■ **PROBLEM TO WORK ON**
Leave out every picture and set down, exactly, the lines below from the one holding "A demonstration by" up to and including the one holding "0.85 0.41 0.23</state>".

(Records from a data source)

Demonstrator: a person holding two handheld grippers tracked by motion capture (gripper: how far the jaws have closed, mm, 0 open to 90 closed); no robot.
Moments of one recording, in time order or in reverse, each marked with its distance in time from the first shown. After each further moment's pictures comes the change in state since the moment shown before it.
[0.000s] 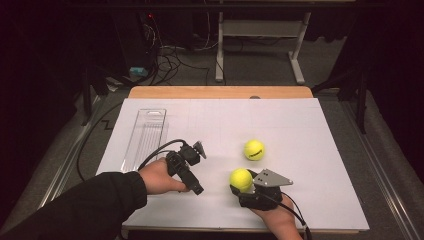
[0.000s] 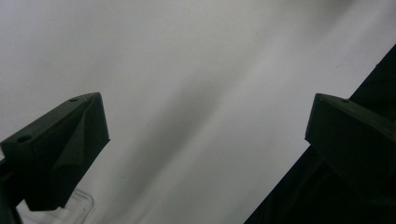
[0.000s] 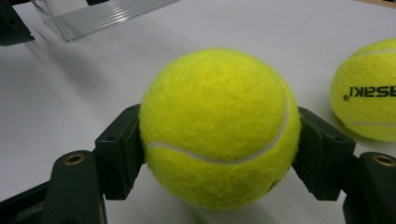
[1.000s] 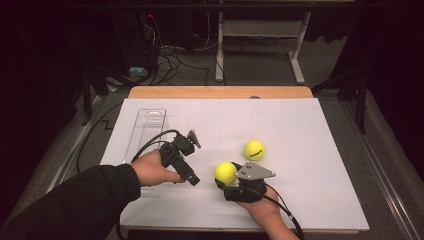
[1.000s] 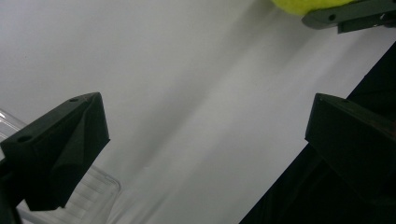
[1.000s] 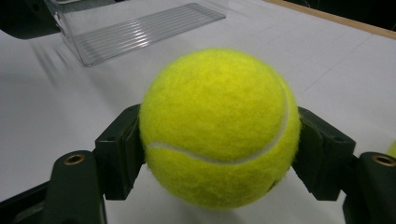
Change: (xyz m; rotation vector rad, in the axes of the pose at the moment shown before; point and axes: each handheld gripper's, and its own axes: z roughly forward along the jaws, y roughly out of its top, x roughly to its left) left arm 0.012 -0.002 -0.026 -0.040 0.004 -0.027; right arm 0.016 0.028 0.030 -0.034 0.051 -0.061
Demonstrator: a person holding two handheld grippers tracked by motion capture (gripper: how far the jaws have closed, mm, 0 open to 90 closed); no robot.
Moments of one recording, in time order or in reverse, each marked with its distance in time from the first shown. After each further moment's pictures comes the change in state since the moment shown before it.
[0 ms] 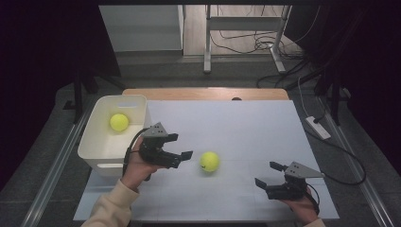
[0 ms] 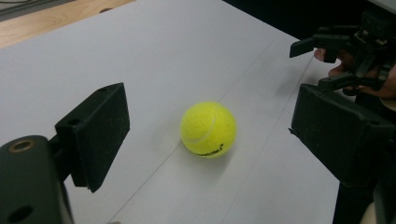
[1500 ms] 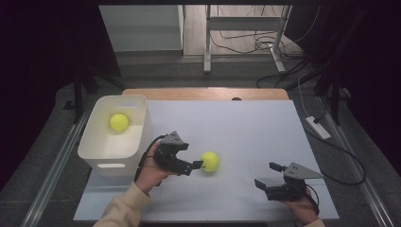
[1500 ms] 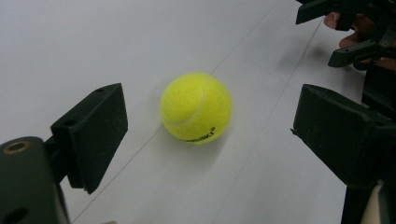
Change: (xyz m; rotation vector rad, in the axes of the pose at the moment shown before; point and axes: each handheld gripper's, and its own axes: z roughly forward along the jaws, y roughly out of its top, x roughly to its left) left arm -0.007 -0.015 0.044 0.114 -0.039 -0.011; right arm 0.001 -0.002 0.001 0.013 -0.003 -0.013
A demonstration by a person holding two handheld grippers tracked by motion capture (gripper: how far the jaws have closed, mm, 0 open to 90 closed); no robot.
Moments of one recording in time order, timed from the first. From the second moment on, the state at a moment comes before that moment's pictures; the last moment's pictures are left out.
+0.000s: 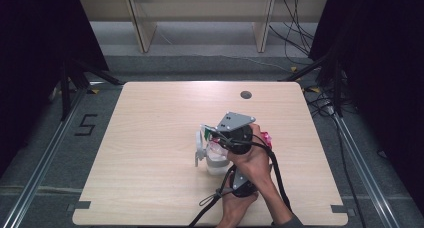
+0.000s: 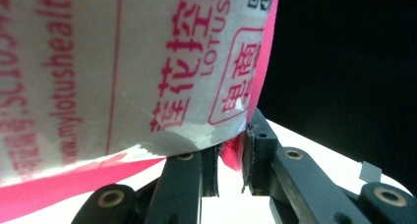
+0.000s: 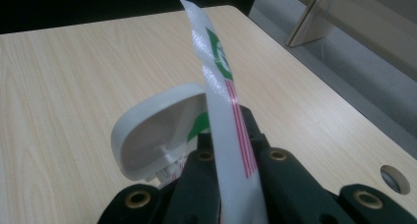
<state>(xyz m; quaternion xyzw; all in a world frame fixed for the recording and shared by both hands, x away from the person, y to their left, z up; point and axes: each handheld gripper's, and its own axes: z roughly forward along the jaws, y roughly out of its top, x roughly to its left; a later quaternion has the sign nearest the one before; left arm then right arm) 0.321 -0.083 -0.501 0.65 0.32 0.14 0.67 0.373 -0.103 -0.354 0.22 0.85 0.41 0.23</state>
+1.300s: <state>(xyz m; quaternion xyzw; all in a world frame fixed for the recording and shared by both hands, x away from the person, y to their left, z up) 0.321 -0.083 -0.500 0.65 0.32 0.14 0.67 0.372 -0.102 -0.354 0.22 0.85 0.41 0.24</state>
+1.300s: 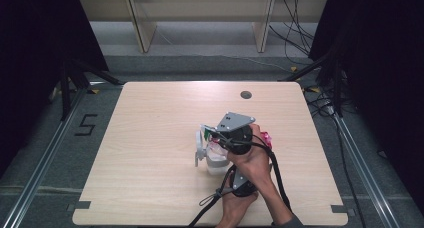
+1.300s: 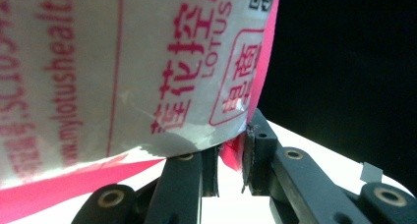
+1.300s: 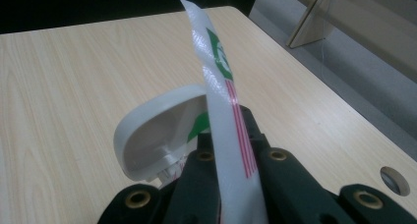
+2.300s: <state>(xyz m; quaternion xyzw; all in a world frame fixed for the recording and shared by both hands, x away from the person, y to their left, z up) 0.321 -0.083 -0.500 0.65 0.33 0.14 0.68 0.372 -0.101 -0.355 0.21 0.85 0.41 0.24</state>
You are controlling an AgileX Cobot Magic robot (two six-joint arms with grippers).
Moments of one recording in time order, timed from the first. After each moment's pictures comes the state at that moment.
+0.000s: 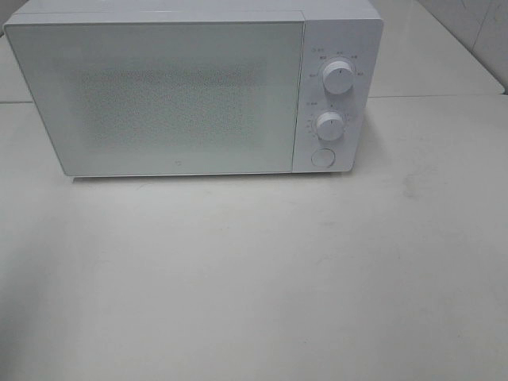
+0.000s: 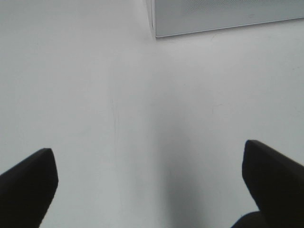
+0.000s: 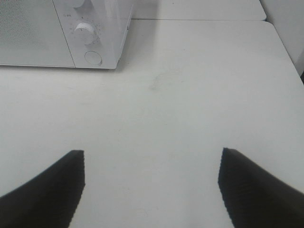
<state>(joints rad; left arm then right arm) -0.04 0.68 -0.76 -0.07 0.99 0.14 0.09 0.00 -0.51 -0.03 1.00 0.05</state>
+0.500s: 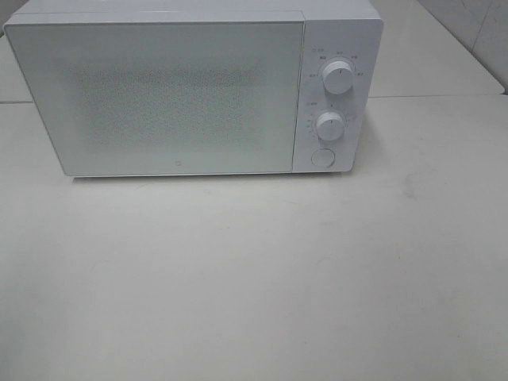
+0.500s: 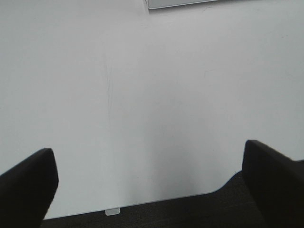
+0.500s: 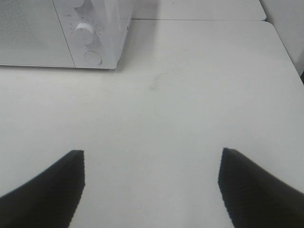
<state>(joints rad) -0.04 0.27 -0.58 -0.07 1.15 0.13 0.09 0.00 -0.51 -0.03 1.00 0.05</state>
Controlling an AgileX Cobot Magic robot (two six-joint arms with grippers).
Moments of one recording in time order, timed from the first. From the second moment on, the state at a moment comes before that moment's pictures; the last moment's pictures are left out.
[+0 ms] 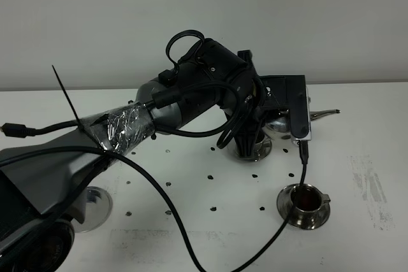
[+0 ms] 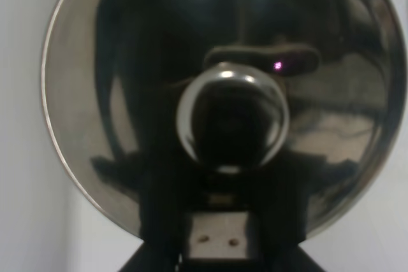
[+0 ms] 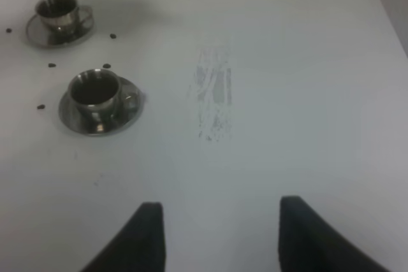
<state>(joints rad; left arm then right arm) -0.74 2.28 -2.07 0.20 0.74 0.82 -0.05 0.00 -0.49 0.07 1.08 -0.10</state>
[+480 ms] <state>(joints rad) -0.74 2.27 -2.07 0.20 1.07 0.44 -0.05 0.00 -0.49 0.07 1.08 -0.10</state>
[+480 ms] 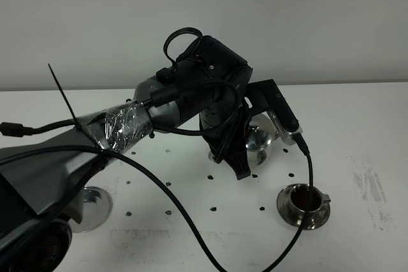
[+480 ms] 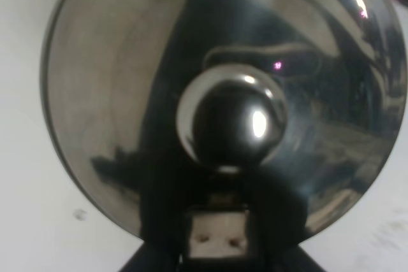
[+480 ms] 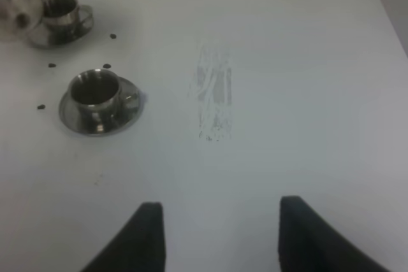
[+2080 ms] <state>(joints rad) -0.68 2.16 -1.85 0.18 1.09 0.29 -0.05 0.00 -0.49 0.07 1.08 -0.10</state>
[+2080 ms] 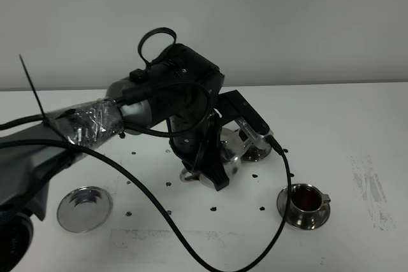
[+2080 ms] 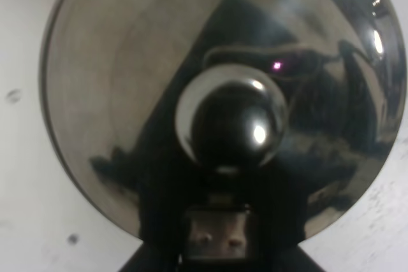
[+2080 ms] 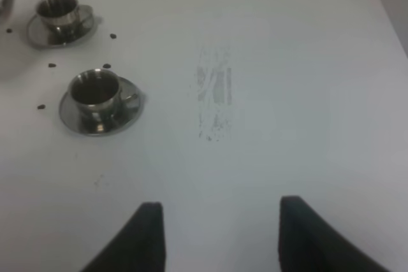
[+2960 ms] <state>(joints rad) -0.37 1.69 -1.02 0.24 0.63 -0.11 -0.05 0.00 -0.49 0.07 1.08 -0.10</state>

■ **THE ANSWER**
A demonstration by a person holding two handheld grippers tracked by motion capture (gripper: how far the jaws have closed, mm, 0 open to 90 closed); no robot.
Moments of one recording in time order, timed from the first. From the second moment on, the state at a moment comes before that moment's pictures; the last moment's pictures are left out.
+0.000s: 
+0.000s: 
+0.000s: 
<state>(xyz m; quaternion xyzw; all in a world frame fixed for the recording and shared by both hands, x away from the person, y to their left, z up; point and axes: each handheld gripper's, and its own axes: z roughly forward along the jaws, y roughly out of its top, x roughly to its left; a later quaternion has the sign nearest the one before; left arm then right arm) 0.321 -0.083 -0.501 0.65 0.32 0.14 0.67 0.373 -0.103 -0.354 0.22 0.85 0.41 0.23</state>

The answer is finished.